Tokyo, Kyoto, Hiroshima/Miyajima and the Japanese Alps (I recommend Matsumoto for its samurai castle) are the obvious places to go on Honshu. One of the highlights for me was seeing sumo wrestling in Tokyo even though I am not a sports fan. Do your research and get tickets on line before you. Enjoy.


----------



## Janus (Oct 23, 2013)

I've been to Japan a few times and just got back from a snowboarding trip there. If you're going while it's cold, head to Nagano (3 hours train from Tokyo) where you can enjoy amazing snow, great onsens (public baths - be warned, no bathing suits allowed), and the best rice in all of Japan.

Japan is an amazing place, you're going to love it.


----------



## ijason (Jan 26, 2015)

Definitely, Japan is pretty awesome place for spending vacations where you will see some extraordinary places, buildings and many more. I visited couple of times and enjoyed throughout my trip especially I was very impressed with people who think regarding real estate investing business plan which is pretty good I think that is why people are happy with their life.


----------



## leeder (Jan 28, 2012)

Any suggestions on where best to stay for 2 weeks that will somewhat preserve the wallet?

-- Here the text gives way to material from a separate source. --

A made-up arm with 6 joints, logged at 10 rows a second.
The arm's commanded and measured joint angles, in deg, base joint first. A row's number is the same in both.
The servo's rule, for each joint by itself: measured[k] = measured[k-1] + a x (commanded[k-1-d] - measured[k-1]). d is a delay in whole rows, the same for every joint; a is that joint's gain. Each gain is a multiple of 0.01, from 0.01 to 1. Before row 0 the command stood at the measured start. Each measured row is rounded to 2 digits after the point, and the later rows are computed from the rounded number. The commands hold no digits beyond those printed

After all, we're in the money forum... 

Our objective of going there is to visit different cultural places. Any suggestions on that front?


----------



## Janus (Oct 23, 2013)

leeder said:


> Any suggestions on where best to stay for 2 weeks that will somewhat preserve the wallet? After all, we're in the money forum...
> 
> Our objective of going there is to visit different cultural places. Any suggestions on that front?


Cultural places... Osaka and Kyoto come to mind.

If you want to save money, know this - the shinkansen (bullet train) is VERY expensive! I went once on a day trip from tokyo to Kyoto and back, only to realize that the $150 I paid in tokyo was only a one-way ticket. It cost $300 to go there. So take a slower train if you have the time, or if you're taking the shinkansen, at least stay a few days and make it worth your while.

The great thing about Japan is that it's a cultural experience no matter where you go. I've lived in China for about 4 years and can say that Japan truly feels different in a way that China does not.


----------



## leeder (Jan 28, 2012)

Any advice on lodging, Janus? Tokyo may be where we stay, but we haven't committed to that or any specific hostels or other lodging accommodations.


----------



## Davis (Nov 11, 2014)

I booked through homeaway.com. You could try airbnb.com as well. I was happy with my first encounter with them in December. 

If you want hotels, there are chains of cheap, clean hotels that cater to Japanese business travellers. 

Toyoko Inn is one that I remember. 

If you are into hostelling, K's House if a chain across the country that is pretty good -- it has private rooms too, not just dorms. It caters mostly to foreign youngsters. 

For a very Japanese experience, try a cube hotel in Tokyo -- about $40 per person for the night. Surprisingly comfortable.


----------



## bayview (Nov 6, 2011)

For 2 weeks, you will be covering beyond Tokyo, including Osaka, Kyoto, Nara etc. So get a rail pass which will give you unlimited journeys including the Shinkansen. Taxis are pricey. There are lots info about Japan travel on the budget. 

Altho not absolutely cheap, prices locally haven't gone up much because of deflation. You will rue the quality of what we are getting back in Canada after your trip. Japan also has the most Michelin stars restaurants in the world if you fancy giving yourself a treat. Another thing I like about Japan- tipping is not required but service remains excellent.


----------